Manga Library Z
- Owners: J-Comic Terrace Corporation (Ken Akamatsu)
- Website: www.mangaz.com
- Registration: Free/subscription
- Launched: November 26, 2010 (beta), April 12, 2011
- Current status: Online

= J-Comi =

Japanese ebook website

Manga Library Z (マンガ図書館Z, Manga Toshokan Z), before 2018 known as J-Comi (Jコミ, J Komi), is a Japanese website that distributes out of print manga and doujinshi as DRM-free ebooks, with the permission of the authors and supported by advertising. J-Comi is limited to out of print titles so that quality of the work is assured and so that J-Comi does not compete with publishers. The site was the idea of famed manga artist Ken Akamatsu, officially established on January 25, 2008. But it was not launched until April 12, 2011, after it gained momentum in response to Tokyo Metropolitan Ordinance Regarding the Healthy Development of Youths' 2011 passing of Bill 156, which many manga creators opposed.

==Beta test==
The first beta test began on November 26, 2010, and included all 14 volumes of CEO Ken Akamatsu's Love Hina. Over the first two days of the beta, there were more than 1 million downloads. Publishers Kodansha and Shueisha are collaborating with J-Comi, and Shueisha provided some additional manga titles for a second beta test.

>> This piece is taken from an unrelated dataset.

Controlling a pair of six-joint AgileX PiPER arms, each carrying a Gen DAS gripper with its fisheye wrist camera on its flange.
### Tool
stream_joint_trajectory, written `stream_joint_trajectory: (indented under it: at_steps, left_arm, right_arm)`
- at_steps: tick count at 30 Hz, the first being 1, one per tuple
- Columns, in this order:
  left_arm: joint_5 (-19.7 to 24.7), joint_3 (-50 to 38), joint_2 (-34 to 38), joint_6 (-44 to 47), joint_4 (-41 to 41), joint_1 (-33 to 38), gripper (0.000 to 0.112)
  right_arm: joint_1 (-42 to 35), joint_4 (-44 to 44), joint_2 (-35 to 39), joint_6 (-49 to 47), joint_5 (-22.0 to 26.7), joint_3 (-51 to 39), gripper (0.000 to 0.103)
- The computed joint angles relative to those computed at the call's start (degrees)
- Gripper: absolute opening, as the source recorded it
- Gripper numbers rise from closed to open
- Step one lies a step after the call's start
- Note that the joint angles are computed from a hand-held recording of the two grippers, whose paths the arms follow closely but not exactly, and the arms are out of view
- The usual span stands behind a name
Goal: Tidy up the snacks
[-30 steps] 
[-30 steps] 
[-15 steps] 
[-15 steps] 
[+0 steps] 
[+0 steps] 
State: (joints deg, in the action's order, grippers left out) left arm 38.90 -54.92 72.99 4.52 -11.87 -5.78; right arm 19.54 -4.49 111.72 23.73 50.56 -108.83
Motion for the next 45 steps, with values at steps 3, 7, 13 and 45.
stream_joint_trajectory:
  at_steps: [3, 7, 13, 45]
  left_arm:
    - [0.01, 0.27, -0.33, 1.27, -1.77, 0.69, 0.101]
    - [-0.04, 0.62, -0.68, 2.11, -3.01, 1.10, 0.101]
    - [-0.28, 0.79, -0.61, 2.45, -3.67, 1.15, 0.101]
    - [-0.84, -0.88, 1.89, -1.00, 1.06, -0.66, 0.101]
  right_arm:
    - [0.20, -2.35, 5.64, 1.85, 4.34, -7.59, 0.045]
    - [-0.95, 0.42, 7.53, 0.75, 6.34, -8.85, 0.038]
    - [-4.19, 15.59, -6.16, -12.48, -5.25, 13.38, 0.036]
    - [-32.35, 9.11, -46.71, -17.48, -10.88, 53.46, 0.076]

One of the titles in the beta test, Mayu Shinjo's "After School Wedding", earned 525,000 yen over a month.

==Amnesty program==
J-Comi created an amnesty program for unauthorised scans of out of print manga, the "Illegal Out-of-Print Manga File Purification Project," whereby users of J-Comi would upload them anonymously to J-Comi, J-Comi would seek permission from the author to publish them, add advertising to the manga and publish them, giving the author the revenues.

==Other developments==
Currently in Japanese only, J-Comi worked with Google on a comic viewer which could be expanded to American consumers.

Readers can add commentary or translations to J-Comi titles. As of September 2011, J-Comi hosted 103 works. In October 2011, J-Comi added a pay service for erotic manga, including a title which was banned under the revised Tokyo Metropolitan Ordinance Regarding the Healthy Development of Youths.